- Task brief:
Look through the data below for the line with "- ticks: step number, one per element" and the line with "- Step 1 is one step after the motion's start", then output those two and all lines in between, exactly as written.

Dataset records:
——————
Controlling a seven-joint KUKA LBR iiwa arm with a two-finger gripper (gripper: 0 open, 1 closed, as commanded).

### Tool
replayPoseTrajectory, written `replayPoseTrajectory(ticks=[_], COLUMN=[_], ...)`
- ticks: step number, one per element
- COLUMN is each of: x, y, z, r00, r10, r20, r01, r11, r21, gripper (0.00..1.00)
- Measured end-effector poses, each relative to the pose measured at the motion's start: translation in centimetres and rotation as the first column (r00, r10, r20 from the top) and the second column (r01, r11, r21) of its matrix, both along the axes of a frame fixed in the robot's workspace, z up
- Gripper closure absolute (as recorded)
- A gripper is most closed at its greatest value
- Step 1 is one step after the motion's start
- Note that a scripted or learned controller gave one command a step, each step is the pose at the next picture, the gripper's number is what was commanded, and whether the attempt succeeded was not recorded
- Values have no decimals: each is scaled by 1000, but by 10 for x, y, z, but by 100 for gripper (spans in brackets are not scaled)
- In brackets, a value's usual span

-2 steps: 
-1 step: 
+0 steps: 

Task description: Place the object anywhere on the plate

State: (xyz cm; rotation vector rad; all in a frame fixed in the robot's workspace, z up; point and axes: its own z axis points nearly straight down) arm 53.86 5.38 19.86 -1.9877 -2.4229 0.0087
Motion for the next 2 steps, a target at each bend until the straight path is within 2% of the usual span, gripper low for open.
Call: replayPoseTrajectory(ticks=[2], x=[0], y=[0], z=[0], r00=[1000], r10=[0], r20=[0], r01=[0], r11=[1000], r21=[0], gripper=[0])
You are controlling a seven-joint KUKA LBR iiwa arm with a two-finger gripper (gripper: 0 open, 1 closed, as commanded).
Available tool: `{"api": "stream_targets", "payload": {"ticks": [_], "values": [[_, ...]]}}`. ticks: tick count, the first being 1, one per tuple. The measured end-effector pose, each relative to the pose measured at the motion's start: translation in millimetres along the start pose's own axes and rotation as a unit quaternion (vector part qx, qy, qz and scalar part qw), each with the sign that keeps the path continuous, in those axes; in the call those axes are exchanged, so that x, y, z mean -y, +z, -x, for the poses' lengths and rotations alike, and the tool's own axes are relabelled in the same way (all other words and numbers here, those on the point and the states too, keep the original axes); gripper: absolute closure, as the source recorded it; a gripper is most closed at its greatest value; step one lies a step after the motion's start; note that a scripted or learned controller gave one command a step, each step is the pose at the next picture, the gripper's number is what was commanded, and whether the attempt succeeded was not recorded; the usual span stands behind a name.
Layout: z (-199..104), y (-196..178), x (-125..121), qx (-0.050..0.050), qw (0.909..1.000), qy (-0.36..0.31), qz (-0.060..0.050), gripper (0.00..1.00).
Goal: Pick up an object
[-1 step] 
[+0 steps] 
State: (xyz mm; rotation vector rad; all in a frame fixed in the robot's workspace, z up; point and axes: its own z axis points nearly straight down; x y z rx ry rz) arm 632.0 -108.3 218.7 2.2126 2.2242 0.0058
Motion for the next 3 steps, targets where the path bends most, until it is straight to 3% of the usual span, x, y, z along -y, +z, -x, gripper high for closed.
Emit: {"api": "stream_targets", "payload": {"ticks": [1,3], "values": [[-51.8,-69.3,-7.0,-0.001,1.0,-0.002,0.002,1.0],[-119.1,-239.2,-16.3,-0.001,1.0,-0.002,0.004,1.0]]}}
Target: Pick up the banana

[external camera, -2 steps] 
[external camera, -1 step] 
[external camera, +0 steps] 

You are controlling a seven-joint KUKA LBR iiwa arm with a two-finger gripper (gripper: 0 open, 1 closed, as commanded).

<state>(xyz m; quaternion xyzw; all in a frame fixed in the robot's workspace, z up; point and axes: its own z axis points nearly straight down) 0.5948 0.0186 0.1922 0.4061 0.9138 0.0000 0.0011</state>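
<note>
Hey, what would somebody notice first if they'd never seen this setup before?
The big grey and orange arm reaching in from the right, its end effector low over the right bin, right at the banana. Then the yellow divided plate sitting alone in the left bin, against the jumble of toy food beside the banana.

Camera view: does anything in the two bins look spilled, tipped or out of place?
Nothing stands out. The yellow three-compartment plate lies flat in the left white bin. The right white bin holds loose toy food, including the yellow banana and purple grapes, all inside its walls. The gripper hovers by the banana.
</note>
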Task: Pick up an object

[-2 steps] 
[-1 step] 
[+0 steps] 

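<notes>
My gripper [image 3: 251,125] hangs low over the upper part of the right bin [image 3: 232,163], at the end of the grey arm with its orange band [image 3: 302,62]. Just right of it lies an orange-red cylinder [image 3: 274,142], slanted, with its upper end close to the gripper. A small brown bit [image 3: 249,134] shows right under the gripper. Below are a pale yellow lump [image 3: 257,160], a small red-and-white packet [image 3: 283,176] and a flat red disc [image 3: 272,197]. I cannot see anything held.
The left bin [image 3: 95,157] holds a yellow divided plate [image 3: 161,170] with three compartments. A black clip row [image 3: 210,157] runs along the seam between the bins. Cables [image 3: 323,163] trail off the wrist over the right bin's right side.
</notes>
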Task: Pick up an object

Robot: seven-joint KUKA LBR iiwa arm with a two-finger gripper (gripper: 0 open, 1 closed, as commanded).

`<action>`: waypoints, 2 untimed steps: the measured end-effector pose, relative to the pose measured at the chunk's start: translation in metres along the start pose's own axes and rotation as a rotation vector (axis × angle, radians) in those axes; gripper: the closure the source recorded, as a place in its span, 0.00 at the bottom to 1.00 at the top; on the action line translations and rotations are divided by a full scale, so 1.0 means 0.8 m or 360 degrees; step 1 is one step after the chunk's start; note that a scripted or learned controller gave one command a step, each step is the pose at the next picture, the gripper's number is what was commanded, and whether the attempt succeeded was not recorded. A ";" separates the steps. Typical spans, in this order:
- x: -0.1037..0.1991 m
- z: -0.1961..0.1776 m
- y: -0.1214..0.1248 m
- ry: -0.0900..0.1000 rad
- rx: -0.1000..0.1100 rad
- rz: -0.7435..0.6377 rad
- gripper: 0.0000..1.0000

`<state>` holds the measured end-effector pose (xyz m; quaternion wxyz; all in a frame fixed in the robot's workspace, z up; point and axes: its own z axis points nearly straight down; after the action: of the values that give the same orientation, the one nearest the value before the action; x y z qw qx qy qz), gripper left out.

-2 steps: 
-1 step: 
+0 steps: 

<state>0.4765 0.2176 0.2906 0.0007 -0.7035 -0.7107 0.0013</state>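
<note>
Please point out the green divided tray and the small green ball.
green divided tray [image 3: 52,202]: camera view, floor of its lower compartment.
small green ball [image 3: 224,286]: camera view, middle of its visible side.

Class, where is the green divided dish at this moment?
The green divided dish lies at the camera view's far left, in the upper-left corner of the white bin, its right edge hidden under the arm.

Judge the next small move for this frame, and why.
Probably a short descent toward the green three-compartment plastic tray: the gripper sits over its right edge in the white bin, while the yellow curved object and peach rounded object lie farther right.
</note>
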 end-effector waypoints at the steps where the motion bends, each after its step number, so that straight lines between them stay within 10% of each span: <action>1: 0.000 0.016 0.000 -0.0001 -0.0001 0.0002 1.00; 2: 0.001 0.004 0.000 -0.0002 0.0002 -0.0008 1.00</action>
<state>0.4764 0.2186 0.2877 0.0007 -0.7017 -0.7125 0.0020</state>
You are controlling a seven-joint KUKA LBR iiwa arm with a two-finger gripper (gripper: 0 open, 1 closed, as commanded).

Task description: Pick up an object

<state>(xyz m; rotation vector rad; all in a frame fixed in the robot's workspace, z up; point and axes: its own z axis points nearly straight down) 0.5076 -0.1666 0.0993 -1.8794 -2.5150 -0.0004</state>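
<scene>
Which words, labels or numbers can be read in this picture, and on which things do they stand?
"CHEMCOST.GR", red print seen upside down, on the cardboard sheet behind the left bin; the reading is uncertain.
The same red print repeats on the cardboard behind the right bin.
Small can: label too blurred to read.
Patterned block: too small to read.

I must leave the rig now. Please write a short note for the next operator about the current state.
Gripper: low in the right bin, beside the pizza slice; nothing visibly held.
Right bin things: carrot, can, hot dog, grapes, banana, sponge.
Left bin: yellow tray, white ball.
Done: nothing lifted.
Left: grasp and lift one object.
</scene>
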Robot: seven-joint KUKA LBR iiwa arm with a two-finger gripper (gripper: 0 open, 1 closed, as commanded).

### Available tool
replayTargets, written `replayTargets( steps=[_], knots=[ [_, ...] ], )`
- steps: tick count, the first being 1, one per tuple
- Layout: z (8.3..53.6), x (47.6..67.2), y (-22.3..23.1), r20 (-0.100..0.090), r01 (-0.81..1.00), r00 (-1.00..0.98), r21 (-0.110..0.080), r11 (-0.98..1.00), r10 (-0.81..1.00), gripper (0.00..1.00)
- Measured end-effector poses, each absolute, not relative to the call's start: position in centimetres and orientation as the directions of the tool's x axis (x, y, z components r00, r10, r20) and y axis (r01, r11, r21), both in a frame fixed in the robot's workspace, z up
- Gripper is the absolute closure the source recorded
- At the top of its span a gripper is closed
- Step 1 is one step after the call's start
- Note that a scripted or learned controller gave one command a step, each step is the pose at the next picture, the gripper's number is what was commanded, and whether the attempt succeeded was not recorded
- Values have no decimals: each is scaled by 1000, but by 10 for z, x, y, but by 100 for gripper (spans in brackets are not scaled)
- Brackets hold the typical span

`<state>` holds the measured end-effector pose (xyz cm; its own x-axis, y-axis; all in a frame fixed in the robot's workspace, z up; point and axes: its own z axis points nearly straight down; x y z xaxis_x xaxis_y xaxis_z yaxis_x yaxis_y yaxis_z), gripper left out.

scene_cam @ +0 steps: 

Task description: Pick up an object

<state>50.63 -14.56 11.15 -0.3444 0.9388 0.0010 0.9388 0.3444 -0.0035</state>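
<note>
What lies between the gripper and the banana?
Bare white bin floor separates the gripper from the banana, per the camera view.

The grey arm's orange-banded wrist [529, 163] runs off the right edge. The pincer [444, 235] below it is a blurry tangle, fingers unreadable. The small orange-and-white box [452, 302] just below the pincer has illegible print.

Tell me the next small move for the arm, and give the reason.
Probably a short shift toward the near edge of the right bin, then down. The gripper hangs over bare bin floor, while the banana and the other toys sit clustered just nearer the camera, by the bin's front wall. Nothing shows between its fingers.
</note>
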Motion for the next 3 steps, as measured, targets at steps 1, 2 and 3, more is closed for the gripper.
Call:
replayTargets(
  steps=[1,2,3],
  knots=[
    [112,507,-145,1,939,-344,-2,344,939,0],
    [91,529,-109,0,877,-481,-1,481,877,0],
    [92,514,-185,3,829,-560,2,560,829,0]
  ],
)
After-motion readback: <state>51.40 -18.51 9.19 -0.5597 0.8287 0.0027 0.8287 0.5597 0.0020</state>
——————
- The completed task:
- ticks: step number, one per element
- COLUMN is each of: x, y, z, r00, r10, r20, r01, r11, r21, gripper (0.00..1.00)
- Measured end-effector poses, each relative to the pose measured at the motion's start: translation in centimetres and rotation as the first column (r00, r10, r20 from the top) and the second column (r01, r11, r21) of its matrix, both along the axes of a frame fixed in the robot's workspace, z up
- Gripper closure absolute (as recorded)
- A gripper is most closed at its greatest value
- Step 1 is one step after the motion's start

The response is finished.